Beta-galactosidase (Olivia Ho-Shing)
I chose a well-known predicted gene involved in sugar metabolism for H. mukohataei: 644033004 beta-galactosidase/beta-glucuronidase ( EC:3.2.1.23 )
To verify this predicted protein, I used:
- BLASTn
- BLASTp
- Look for Shine-Dalgarno sequence within 50 bp upstream
- GC Calculator
BLASTn
Usually JGI highlights the start and stop codons in red, and any upstream or downstream sequence in green. However, with this nucleotide sequence, there was no start codon highlighted. The first codon of the sequence was TTG.

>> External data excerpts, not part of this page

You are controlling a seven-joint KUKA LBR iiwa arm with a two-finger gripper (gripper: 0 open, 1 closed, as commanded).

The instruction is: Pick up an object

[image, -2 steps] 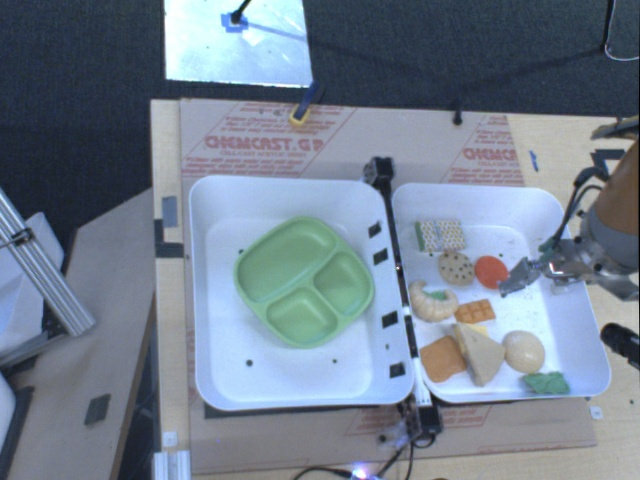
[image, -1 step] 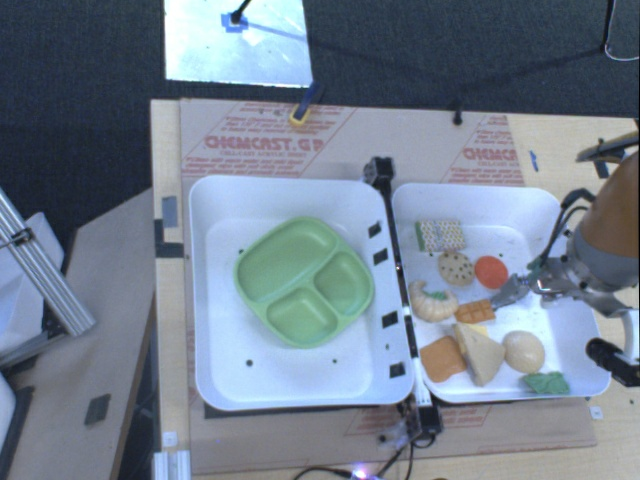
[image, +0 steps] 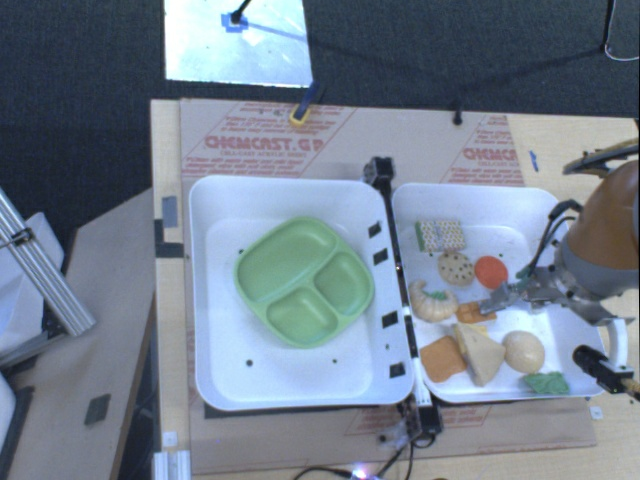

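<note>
The right bin (image: 545, 208) holds several toy foods. A checkered cracker (image: 440, 234) lies at the back, with a speckled cookie (image: 456, 267) and a red tomato (image: 490, 270) in front of it. Further forward are a pale croissant (image: 431, 302), a small orange piece (image: 469, 314), an orange slab (image: 441, 358), a cheese wedge (image: 481, 354), a cream bun (image: 523, 350) and a green leafy piece (image: 545, 382). My gripper (image: 492, 303) is low in this bin. Its tip is just right of the small orange piece and below the tomato.
The left bin (image: 215, 368) carries a green divided plate (image: 303, 281). A black divider with clips (image: 395, 288) runs between the bins. The arm's orange band and grey wrist (image: 605, 243) hang over the right bin's right side. Cardboard (image: 260, 138) lies under both bins.
</note>
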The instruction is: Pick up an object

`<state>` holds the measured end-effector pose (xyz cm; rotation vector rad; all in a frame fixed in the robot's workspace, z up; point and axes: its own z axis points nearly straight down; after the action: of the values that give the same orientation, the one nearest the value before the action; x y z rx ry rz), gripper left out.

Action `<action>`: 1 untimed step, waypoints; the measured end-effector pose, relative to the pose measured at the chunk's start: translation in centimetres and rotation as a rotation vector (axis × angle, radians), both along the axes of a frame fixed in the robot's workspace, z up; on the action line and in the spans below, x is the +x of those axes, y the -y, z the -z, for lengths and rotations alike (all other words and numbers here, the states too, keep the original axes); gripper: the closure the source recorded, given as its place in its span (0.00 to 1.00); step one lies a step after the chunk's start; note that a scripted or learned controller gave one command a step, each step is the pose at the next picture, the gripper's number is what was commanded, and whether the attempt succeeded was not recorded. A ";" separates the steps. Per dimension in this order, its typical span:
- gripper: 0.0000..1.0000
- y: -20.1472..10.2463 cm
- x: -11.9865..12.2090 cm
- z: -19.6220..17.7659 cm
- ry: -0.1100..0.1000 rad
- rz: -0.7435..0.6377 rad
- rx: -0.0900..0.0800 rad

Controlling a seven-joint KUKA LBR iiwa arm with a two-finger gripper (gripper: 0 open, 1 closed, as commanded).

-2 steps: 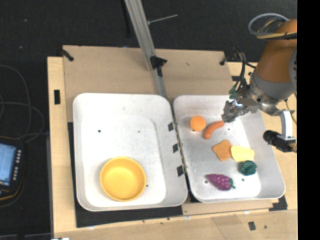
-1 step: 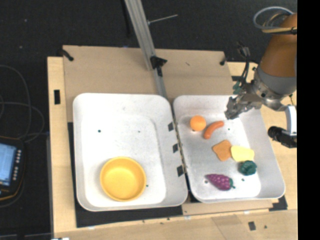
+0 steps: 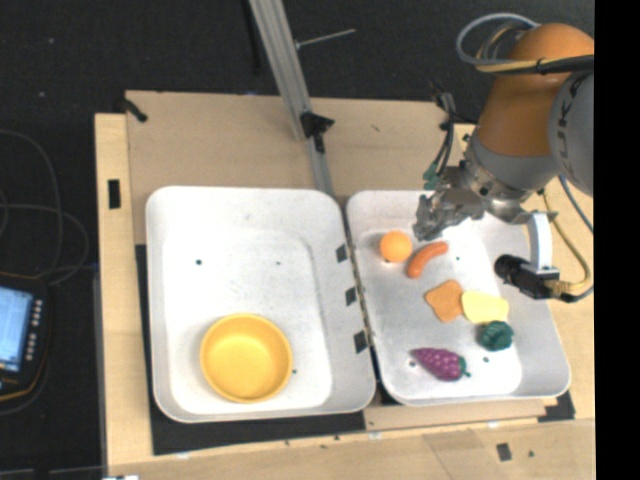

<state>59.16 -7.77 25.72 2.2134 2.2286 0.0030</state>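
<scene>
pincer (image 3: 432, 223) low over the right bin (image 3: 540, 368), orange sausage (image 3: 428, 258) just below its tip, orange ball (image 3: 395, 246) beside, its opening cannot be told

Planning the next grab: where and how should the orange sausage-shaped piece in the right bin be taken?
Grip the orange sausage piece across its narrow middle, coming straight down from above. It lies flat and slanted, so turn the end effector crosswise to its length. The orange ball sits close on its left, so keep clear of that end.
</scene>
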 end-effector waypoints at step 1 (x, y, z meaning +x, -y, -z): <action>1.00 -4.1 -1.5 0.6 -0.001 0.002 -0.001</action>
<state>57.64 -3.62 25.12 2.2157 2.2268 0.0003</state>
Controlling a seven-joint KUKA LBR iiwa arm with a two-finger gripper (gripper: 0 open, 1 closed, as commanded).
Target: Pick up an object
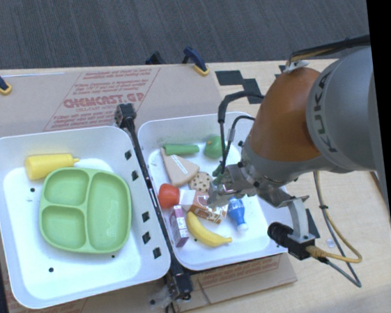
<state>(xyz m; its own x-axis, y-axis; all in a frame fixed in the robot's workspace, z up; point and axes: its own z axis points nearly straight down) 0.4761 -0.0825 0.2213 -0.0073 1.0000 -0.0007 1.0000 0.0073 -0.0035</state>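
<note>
The right bin [193, 258] holds a pile of toy food: a yellow banana [205, 232], a red tomato [168, 194], a tan sandwich wedge [180, 168], a round cookie [200, 181], a green bean-shaped piece [180, 148], a small blue bottle [237, 214] and a wrapped snack [207, 210]. My gripper [222, 190] hangs low over the middle of this bin, beside the cookie and just above the wrapped snack and blue bottle. The big wrist covers the bin's right part.
The left bin [20, 277] carries a green divided plate [84, 209] and a yellow squeeze bottle [50, 164] at its back. A black divider bar [143, 186] runs between the bins. Cables [332, 249] trail off the arm at the right.
</note>
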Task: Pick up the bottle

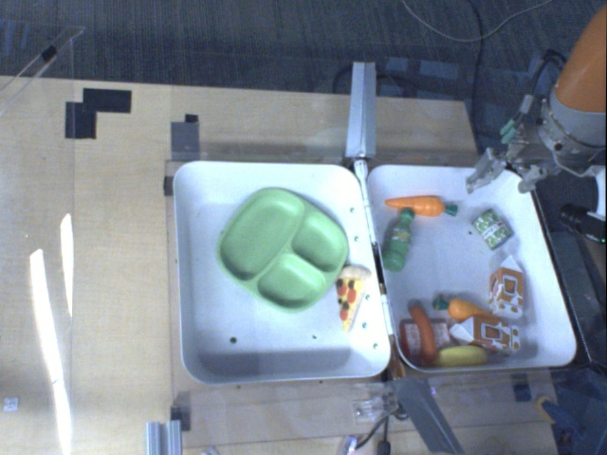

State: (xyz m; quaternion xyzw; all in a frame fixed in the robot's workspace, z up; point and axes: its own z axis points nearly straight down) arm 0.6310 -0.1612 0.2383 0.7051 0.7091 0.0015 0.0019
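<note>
Bottle (397,239) is the thing I'm after: small, green, lying on its side by the left wall of the right bin (550,292), well off to the left of my gripper (500,162) and lower in the view. My gripper hangs over that bin's far right corner, fingers spread apart with nothing between them. Just beyond the bottle's cap sits a toy carrot (417,205), between the bottle and me but closer to the bottle. Near me, a bit lower in the view, there's a little green-and-white packet (491,227). Way down at the near end of the bin, about as far from me as it gets, there's a jumble: two orange-and-white cartons (507,290), another carrot (457,306), a red bottle-ish thing (419,335) and a yellow banana (461,354). Left bin (204,349), further still from me, holds a green divided plate (283,245) and a corn-looking toy (350,292) by its right wall.
</note>
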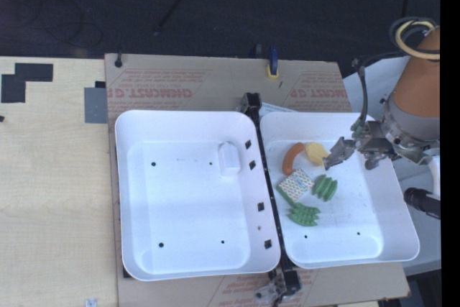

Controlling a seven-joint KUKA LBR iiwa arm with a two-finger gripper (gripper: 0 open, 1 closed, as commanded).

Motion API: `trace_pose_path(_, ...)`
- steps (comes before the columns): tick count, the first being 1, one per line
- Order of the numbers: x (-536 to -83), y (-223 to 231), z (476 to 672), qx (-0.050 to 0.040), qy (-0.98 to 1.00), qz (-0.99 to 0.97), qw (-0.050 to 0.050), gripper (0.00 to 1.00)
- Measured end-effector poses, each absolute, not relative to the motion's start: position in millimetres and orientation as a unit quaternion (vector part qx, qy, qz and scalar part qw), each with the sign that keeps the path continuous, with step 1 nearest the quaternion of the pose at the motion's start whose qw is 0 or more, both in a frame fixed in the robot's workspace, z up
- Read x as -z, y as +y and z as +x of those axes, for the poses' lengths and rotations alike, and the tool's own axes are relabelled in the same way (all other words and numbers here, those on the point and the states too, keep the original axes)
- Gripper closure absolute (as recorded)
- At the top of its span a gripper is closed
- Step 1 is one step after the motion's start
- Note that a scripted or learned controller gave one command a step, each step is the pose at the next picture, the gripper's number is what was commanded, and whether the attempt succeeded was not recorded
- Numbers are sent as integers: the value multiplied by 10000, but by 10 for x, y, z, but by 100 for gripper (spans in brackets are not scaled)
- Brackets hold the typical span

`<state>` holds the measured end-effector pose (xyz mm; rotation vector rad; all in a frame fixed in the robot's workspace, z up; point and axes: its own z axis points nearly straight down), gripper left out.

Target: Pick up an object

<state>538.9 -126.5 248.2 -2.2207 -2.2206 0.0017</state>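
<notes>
Your grey arm with its orange band reaches in from the right, and the gripper point(343, 152) hangs over the right-hand shallow white bin point(392, 244); its two dark fingers stand spread apart, with nothing between them.

Just off the gripper's tip, toward the bin divider, lies a small rounded yellow item point(315, 151), touching a curved orange piece point(291, 157) on its far side. Below the gripper, toward the near rim, sits a ribbed dark-green lump point(325, 188), and beside it a small flat card patterned in green and white point(295, 185). Farther down from the gripper rests a second green piece, knobbly and elongated point(304, 215).

Well away from the gripper, across the divider, the left-hand shallow white bin point(136, 241) holds a pale, nearly white rounded object point(228, 157) near its upper right corner. Both bins stand side by side on the brown cardboard-covered surface point(180, 83).
</notes>
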Motion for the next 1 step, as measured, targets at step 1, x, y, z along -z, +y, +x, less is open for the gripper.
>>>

Here is the distribution and the alignment of the BLAST hits:
The first relevant BLAST hit I got from the sequence was Synthetic construct beta-galactosidase (lacZnls12co) gene, complete cds
Query Coverage = 44% Score = 206 bits (228) E-value = 4e-49 Identities = 658/1008 (65%) Gaps = 73/1008 (7%) Strand=Plus/Plus
These BLAST hits weren't as well-aligned as I thought they would be for this protein, and I was surprised that didn't seem to be a definitive start codon. The beginning of the query sequence did not align with the beginning of the hit described above either, but this could just mean that the protein is not well-conserved on the 5' and 3' ends.
BLASTp
Although the nucleotide sequence given by JGI did not begin with a definitive start codon, the amino acid sequence given still began with M, so JGI must use M as the default initiating amino acid without regarding the actual codon.